> _THE TASK_
Work out how many lines in the material below hold "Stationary", then give only that number.

> _GIVEN RECORDS_
· · ·

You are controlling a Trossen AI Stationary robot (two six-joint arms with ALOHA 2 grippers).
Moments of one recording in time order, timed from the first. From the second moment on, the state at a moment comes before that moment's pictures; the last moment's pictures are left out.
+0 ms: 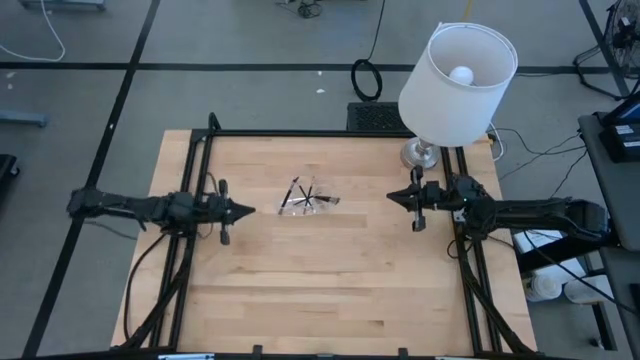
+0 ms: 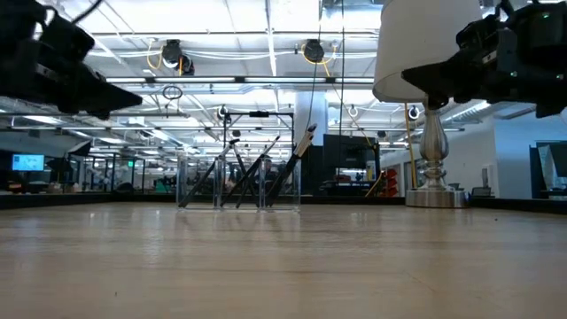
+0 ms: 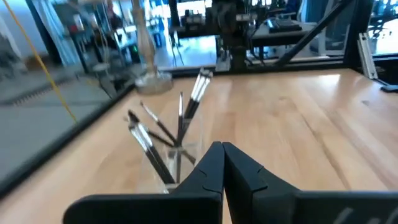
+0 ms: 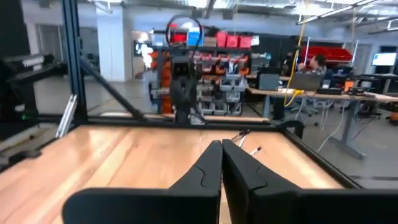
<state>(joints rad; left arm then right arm) -0.14 0.18 0.02 0.05 -0.25 0.08 -0.32 0.72 0.02 0.83 -0.30 -0.02</state>
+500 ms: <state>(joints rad) 0.06 0.11 0.01 0.07 0.01 0.18 -0.50 0.68 0.02 0.85 -0.52 0.07</state>
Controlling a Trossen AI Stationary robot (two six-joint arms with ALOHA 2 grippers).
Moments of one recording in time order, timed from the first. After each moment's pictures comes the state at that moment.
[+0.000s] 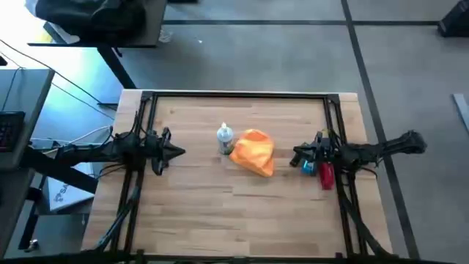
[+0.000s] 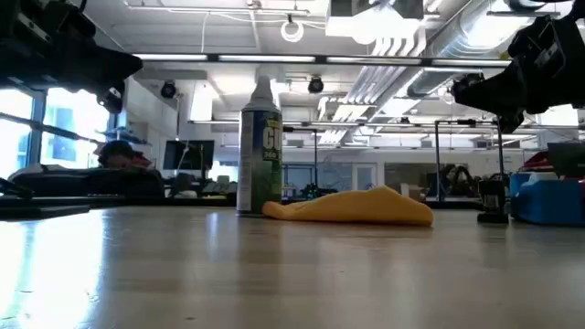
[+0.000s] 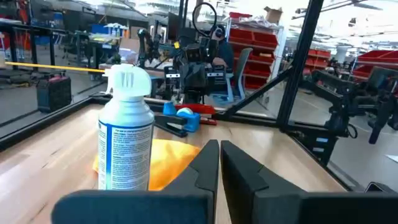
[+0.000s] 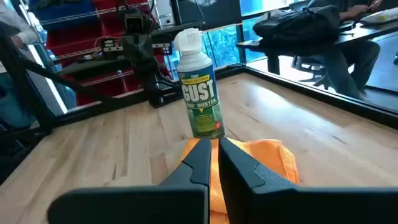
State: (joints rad) left arm 0.05 0.02 0.01 0.07 0.06 -0.15; right arm 0.26 0.18 0.01 0.07 0.50 0.25
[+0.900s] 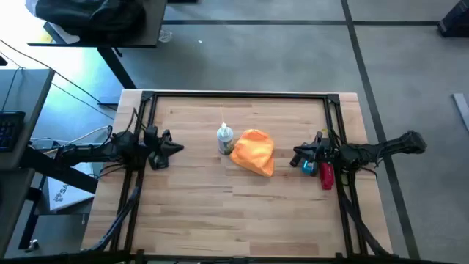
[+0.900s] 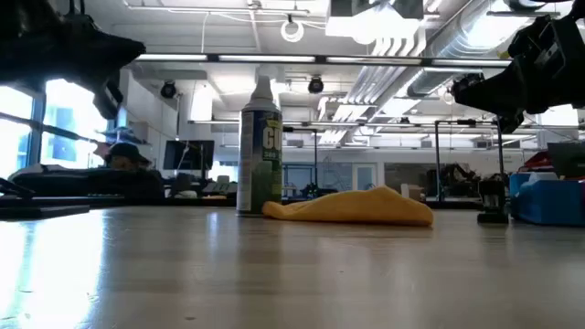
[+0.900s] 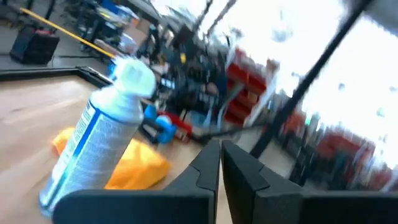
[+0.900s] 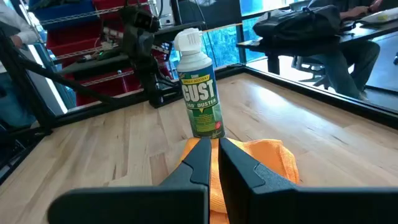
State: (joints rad) left arm 0.04 0.02 0.01 0.20 0.01 -0.65; right arm 0.26 0.18 0.01 0.07 0.51 0.25
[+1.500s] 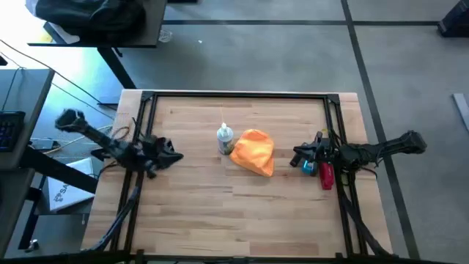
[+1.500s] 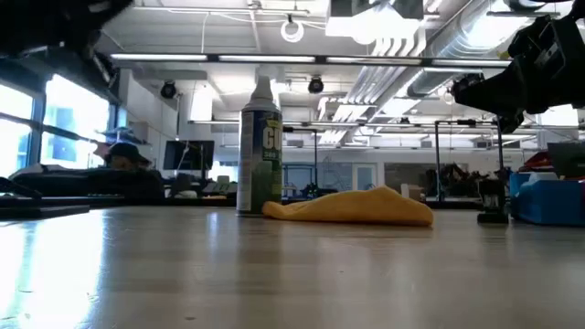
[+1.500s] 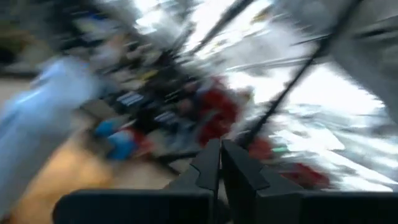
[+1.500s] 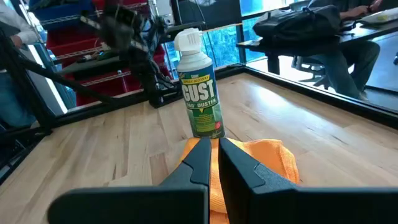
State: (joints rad) left arm -0.55 0.54 0.01 0.74 -0.65 -0.60; right arm 0.26 0.18 0.01 0.07 0.51 0.25
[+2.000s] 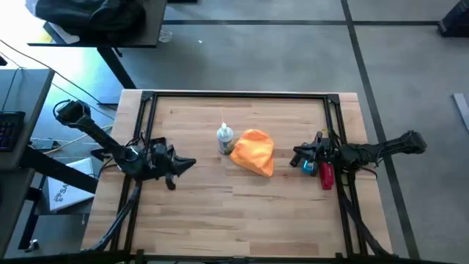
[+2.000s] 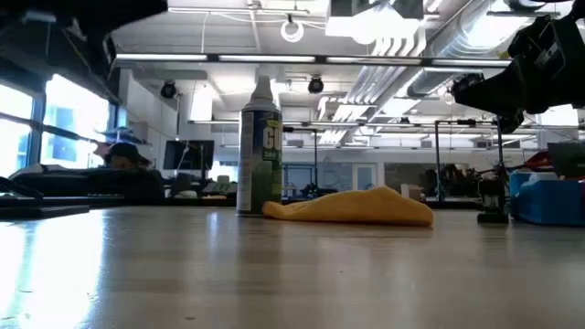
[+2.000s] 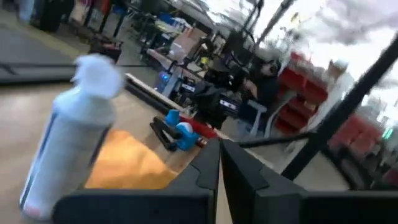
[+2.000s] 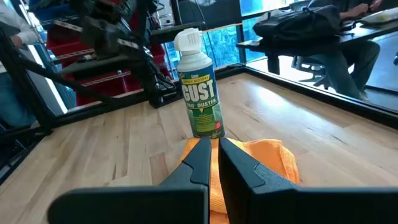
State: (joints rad) left arm -0.66 0.93 0.37 0.56 -0.91 -0.45; right arm 0.26 0.18 0.01 0.07 0.50 0.25
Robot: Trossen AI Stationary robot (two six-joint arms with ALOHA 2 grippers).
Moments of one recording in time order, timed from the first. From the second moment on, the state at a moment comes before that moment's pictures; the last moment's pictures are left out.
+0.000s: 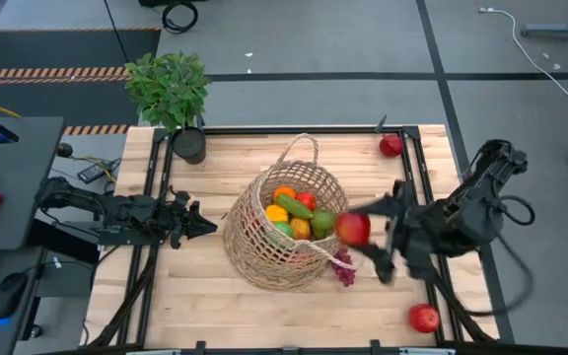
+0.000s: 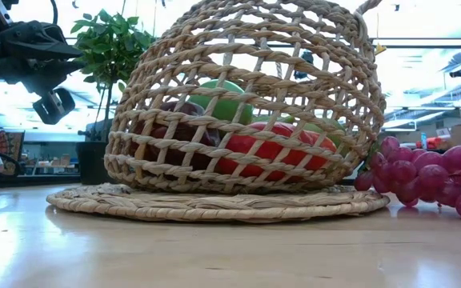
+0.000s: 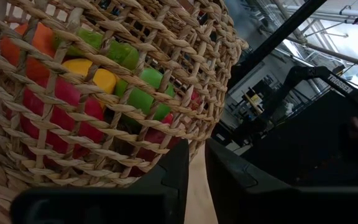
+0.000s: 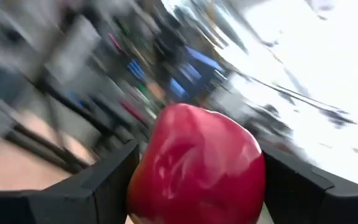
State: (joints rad) left arm -0.25 0.20 0.01 0.16 -0.10 -0.77; right arm 0.78 1.27 1.41 0.04 0.86 -0.81
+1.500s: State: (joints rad) left arm -0.25 0.20 0.01 0.16 -0.10 -0.77; right arm 0.14 1.55 1.41 -0.60 0.45 0.03
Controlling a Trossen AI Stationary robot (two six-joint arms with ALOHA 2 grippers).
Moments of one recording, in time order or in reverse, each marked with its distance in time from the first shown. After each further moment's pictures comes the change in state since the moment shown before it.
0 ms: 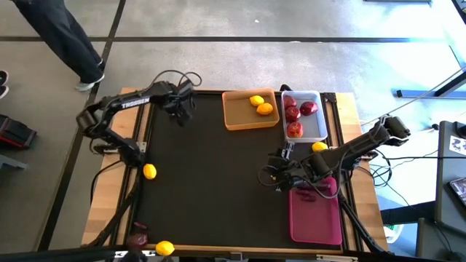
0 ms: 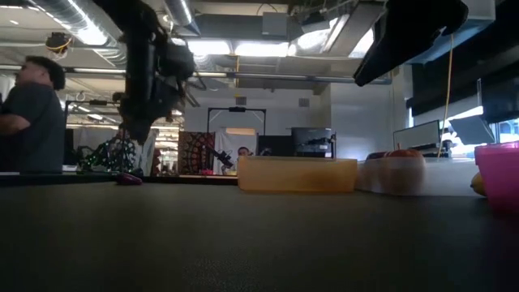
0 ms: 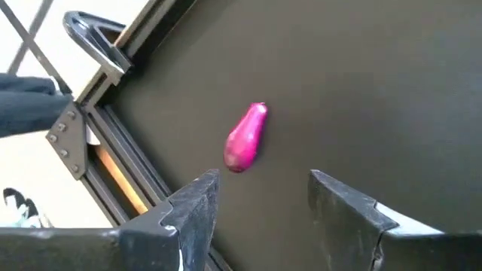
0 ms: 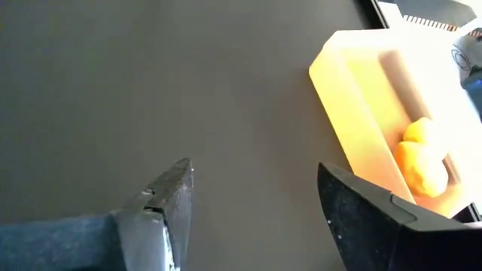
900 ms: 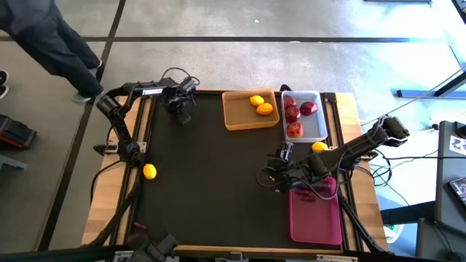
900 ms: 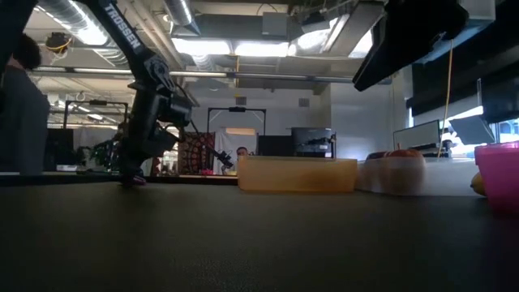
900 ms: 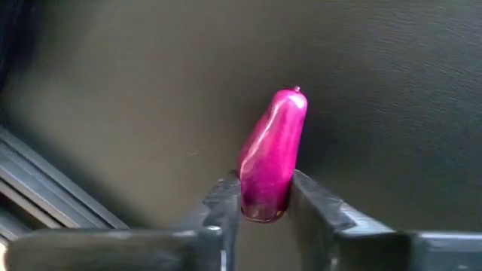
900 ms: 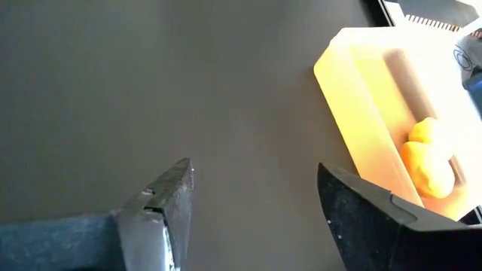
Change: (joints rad) left arm 0.202 0.299 0.000 0.102 0.132 0.233; right arm 0.000 0.019 -0.009 0.018 -0.004 -0.004
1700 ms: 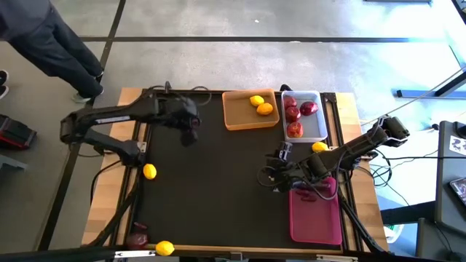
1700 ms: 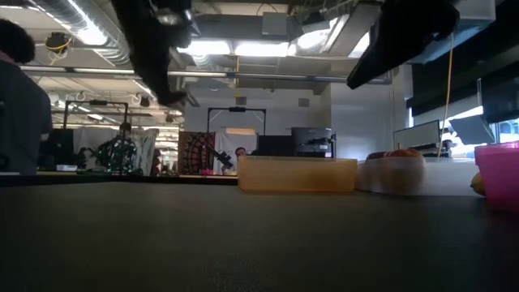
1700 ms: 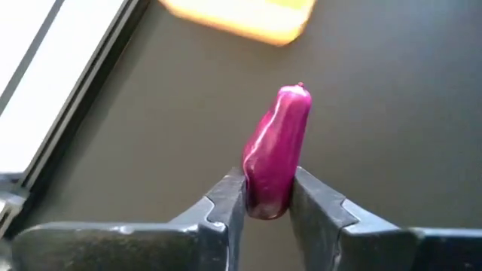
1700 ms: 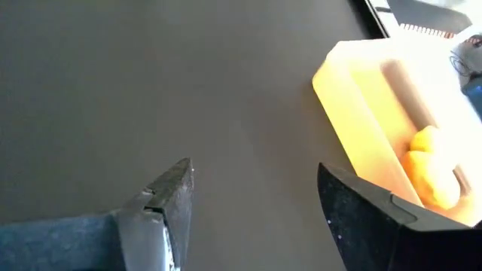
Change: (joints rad) left arm -0.597 -0.530 0.044 -0.047 0.014 -0.239; right arm 0.000 0.000 -0.016 0.074 0.022 -0.005
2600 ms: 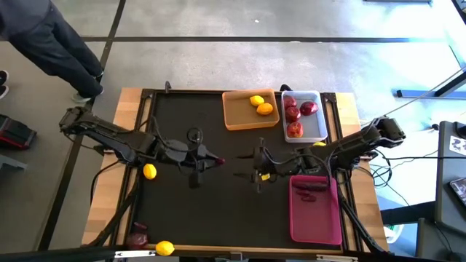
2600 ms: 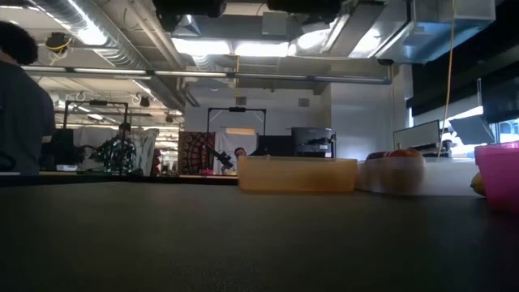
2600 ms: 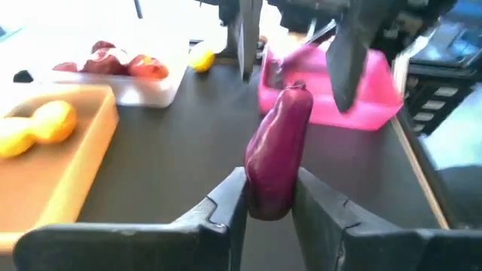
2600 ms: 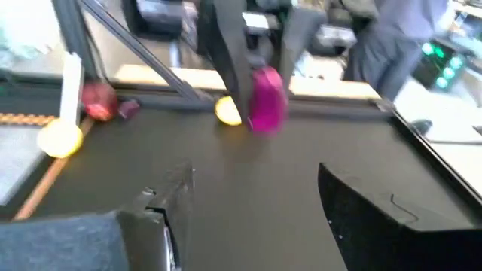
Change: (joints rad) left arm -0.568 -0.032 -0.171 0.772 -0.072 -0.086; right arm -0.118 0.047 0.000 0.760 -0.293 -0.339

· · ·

> _TASK OUTPUT_
4